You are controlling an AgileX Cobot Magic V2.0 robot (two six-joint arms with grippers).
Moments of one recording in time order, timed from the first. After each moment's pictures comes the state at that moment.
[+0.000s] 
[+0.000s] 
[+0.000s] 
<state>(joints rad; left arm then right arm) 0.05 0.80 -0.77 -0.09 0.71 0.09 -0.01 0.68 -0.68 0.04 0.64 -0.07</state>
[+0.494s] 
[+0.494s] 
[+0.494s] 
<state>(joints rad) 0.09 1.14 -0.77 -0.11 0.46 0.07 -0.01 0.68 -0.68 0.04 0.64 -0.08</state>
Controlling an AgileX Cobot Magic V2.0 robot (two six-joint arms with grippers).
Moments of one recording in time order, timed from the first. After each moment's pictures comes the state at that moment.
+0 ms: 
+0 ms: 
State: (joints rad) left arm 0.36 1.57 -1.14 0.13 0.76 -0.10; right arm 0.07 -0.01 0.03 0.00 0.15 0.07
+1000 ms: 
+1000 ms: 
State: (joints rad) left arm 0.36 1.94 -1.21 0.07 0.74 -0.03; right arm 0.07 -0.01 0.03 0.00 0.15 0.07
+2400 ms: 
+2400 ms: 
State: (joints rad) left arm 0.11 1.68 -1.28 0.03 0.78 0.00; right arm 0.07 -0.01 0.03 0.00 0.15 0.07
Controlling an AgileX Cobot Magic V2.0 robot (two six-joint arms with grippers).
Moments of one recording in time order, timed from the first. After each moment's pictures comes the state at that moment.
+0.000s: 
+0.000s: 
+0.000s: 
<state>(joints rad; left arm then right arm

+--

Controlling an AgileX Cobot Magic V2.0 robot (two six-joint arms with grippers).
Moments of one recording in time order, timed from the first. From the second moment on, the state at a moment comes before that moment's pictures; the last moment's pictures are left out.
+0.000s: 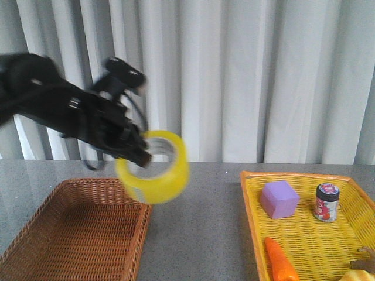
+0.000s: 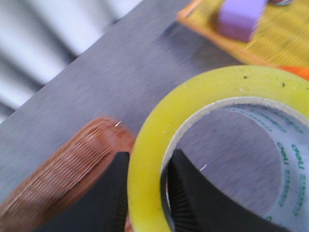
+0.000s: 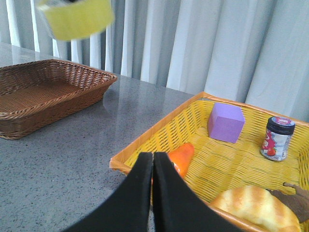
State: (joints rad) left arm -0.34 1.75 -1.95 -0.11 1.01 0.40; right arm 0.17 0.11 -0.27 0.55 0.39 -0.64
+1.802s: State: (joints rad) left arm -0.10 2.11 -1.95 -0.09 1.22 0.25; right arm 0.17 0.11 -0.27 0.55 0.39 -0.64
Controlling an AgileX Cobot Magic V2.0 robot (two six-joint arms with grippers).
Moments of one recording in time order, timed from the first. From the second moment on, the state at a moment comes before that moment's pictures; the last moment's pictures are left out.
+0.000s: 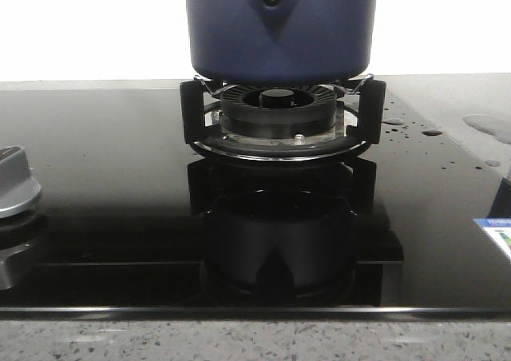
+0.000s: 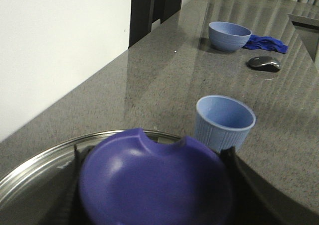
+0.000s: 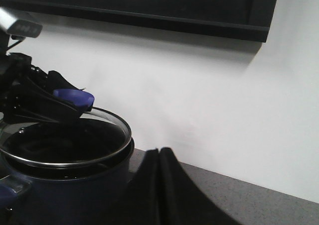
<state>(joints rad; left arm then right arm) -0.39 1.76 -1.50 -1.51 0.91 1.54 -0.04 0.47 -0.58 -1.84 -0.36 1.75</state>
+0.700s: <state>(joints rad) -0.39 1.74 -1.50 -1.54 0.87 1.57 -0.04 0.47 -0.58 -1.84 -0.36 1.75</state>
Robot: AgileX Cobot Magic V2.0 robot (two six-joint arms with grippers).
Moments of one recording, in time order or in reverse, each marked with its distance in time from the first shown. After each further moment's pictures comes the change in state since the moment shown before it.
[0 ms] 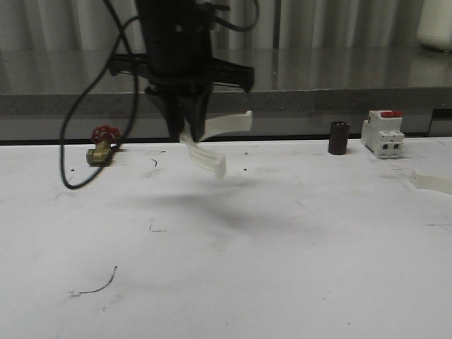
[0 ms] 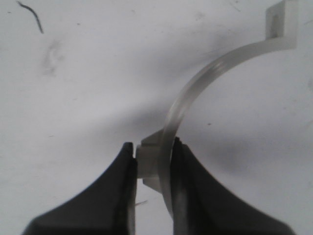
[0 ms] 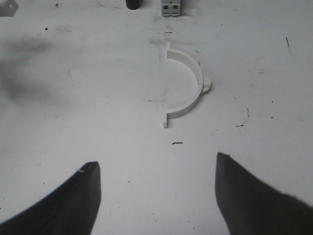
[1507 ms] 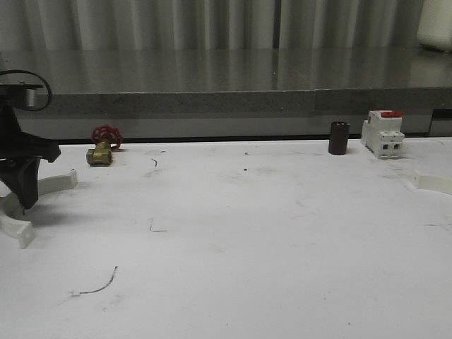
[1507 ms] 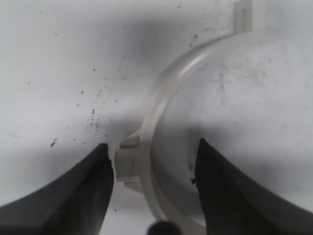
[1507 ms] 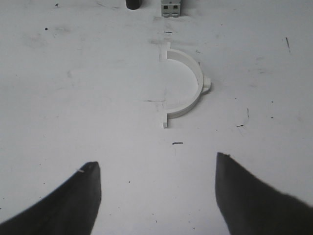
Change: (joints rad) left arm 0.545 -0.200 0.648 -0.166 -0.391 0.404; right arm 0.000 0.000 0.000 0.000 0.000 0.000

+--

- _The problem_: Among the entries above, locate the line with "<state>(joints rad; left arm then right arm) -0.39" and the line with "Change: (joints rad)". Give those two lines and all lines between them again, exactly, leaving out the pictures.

- _Output for this task_:
<state>(joints rad; left arm then right arm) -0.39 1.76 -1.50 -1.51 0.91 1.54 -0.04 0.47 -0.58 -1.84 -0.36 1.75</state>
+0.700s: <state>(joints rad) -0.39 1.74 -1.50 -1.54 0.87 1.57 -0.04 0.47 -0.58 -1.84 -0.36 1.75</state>
Robot: AgileX Cobot Magic V2.0 robot (two six-joint arms with grippers).
Moments of one recording, in time order or in reverse, each marked with its distance in time from the first shown. After each further moment's pictures comes the change in state since the moment shown before it.
[0 ms] 
[0 ms] 
[0 ms] 
[1507 ms] 
[1507 ms] 
[1507 ms] 
Change: (joints rad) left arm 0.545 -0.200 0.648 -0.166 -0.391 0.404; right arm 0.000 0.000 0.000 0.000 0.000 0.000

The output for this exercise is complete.